- **WHAT THIS TASK INVOLVES**
Make an exact copy of all the data.

(Items from a dataset)
——————————

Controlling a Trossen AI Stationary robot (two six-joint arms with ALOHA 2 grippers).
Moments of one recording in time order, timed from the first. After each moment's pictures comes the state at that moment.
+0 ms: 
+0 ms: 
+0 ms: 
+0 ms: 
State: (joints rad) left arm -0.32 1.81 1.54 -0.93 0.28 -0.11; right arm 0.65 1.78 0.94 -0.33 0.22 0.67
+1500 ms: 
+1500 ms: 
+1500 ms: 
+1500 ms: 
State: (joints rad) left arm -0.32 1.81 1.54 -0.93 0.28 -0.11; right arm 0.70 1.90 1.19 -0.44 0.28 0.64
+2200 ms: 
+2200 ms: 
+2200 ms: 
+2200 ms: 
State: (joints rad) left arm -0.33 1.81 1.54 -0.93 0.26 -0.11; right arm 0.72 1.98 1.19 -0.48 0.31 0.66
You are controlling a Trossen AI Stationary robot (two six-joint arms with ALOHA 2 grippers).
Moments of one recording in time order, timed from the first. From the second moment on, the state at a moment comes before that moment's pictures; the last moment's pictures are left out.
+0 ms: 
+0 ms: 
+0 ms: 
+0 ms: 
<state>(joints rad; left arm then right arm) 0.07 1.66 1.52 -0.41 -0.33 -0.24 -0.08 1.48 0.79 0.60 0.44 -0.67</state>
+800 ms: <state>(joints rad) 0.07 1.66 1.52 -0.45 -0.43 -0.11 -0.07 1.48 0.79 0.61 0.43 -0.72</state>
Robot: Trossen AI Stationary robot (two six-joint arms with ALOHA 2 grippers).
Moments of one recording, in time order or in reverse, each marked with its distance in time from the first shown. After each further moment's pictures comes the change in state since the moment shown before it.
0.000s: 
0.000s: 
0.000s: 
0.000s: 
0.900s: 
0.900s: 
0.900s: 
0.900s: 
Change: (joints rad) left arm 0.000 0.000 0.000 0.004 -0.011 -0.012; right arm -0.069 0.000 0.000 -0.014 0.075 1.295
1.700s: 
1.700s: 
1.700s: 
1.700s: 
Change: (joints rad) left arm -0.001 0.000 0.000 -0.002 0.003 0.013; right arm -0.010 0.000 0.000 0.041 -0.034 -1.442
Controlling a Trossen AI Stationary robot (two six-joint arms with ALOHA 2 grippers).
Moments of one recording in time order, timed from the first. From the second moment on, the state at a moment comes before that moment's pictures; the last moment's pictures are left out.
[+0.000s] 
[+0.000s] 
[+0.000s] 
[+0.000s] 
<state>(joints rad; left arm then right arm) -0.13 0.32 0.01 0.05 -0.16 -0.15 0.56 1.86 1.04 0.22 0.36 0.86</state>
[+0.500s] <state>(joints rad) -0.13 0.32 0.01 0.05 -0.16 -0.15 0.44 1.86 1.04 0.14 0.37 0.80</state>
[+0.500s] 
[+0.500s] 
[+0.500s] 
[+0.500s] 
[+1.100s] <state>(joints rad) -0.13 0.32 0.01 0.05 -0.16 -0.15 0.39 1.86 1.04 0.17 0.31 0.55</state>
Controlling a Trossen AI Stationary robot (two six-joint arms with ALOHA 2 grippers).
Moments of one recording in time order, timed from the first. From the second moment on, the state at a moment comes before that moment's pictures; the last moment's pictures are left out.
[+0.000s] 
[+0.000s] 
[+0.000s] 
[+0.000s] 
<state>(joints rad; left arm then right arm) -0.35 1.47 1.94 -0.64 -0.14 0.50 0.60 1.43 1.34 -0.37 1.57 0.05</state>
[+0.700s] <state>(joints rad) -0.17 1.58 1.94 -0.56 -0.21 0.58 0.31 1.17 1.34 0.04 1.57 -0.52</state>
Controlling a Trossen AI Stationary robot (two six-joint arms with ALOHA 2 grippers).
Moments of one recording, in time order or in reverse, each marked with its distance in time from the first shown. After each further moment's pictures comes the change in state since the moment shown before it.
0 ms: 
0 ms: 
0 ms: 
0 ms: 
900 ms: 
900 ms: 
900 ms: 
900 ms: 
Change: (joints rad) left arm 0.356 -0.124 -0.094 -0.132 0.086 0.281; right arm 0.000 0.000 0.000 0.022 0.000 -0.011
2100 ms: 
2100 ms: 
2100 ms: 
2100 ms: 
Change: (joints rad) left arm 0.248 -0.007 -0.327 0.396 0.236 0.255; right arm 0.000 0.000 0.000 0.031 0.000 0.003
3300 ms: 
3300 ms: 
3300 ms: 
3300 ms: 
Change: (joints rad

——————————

- **SOLUTION BELOW**
Controlling a Trossen AI Stationary robot (two six-joint arms with ALOHA 2 grippers).
Moments of one recording in time order, timed from the first. After each moment's pictures comes the state at that moment.
+0 ms: 
+0 ms: 
+0 ms: 
+0 ms: 
State: (joints rad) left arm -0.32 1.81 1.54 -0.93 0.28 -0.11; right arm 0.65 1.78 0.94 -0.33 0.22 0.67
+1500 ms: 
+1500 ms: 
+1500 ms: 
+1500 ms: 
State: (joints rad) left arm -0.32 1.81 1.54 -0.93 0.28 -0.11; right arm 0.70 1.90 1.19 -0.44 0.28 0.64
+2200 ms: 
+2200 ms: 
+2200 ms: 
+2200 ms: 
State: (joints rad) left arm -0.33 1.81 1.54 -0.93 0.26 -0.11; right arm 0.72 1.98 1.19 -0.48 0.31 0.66
You are controlling a Trossen AI Stationary robot (two six-joint arms with ALOHA 2 grippers).
Moments of one recording in time order, timed from the first. From the second moment on, the state at a moment comes before that moment's pictures; the last moment's pictures are left out.
+0 ms: 
+0 ms: 
+0 ms: 
+0 ms: 
<state>(joints rad; left arm then right arm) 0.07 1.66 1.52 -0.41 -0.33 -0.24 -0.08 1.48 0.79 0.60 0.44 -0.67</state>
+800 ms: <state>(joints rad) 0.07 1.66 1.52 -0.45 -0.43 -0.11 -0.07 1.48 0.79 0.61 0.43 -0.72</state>
Robot: Trossen AI Stationary robot (two six-joint arms with ALOHA 2 grippers).
Moments of one recording, in time order or in reverse, each marked with its distance in time from the first shown. After each further moment's pictures comes the change in state since the moment shown before it.
0.000s: 
0.000s: 
0.000s: 
0.000s: 
0.900s: 
0.900s: 
0.900s: 
0.900s: 
Change: (joints rad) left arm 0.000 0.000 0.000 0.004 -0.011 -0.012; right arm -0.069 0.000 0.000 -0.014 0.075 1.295
1.700s: 
1.700s: 
1.700s: 
1.700s: 
Change: (joints rad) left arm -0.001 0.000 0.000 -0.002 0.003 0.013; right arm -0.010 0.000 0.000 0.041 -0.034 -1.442
Controlling a Trossen AI Stationary robot (two six-joint arms with ALOHA 2 grippers).
Moments of one recording in time order, timed from the first. From the second moment on, the state at a moment comes before that moment's pictures; the last moment's pictures are left out.
[+0.000s] 
[+0.000s] 
[+0.000s] 
[+0.000s] 
<state>(joints rad; left arm then right arm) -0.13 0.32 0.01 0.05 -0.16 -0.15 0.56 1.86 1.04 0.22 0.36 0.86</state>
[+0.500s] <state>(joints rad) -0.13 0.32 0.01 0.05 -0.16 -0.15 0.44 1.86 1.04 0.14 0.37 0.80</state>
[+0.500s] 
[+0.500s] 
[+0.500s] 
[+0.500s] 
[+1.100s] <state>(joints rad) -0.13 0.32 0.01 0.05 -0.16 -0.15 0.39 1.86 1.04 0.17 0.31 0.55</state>
Controlling a Trossen AI Stationary robot (two six-joint arms with ALOHA 2 grippers).
Moments of one recording in time order, timed from the first. From the second moment on, the state at a moment comes before that moment's pictures; the last moment's pictures are left out.
[+0.000s] 
[+0.000s] 
[+0.000s] 
[+0.000s] 
<state>(joints rad; left arm then right arm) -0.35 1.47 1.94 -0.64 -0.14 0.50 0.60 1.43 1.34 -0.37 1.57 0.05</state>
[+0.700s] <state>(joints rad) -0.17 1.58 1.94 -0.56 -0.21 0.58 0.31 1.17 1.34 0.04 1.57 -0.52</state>
Controlling a Trossen AI Stationary robot (two six-joint arms with ALOHA 2 grippers).
Moments of one recording, in time order or in reverse, each marked with its distance in time from the first shown. After each further moment's pictures comes the change in state since the moment shown before it.
0 ms: 
0 ms: 
0 ms: 
0 ms: 
900 ms: 
900 ms: 
900 ms: 
900 ms: 
Change: (joints rad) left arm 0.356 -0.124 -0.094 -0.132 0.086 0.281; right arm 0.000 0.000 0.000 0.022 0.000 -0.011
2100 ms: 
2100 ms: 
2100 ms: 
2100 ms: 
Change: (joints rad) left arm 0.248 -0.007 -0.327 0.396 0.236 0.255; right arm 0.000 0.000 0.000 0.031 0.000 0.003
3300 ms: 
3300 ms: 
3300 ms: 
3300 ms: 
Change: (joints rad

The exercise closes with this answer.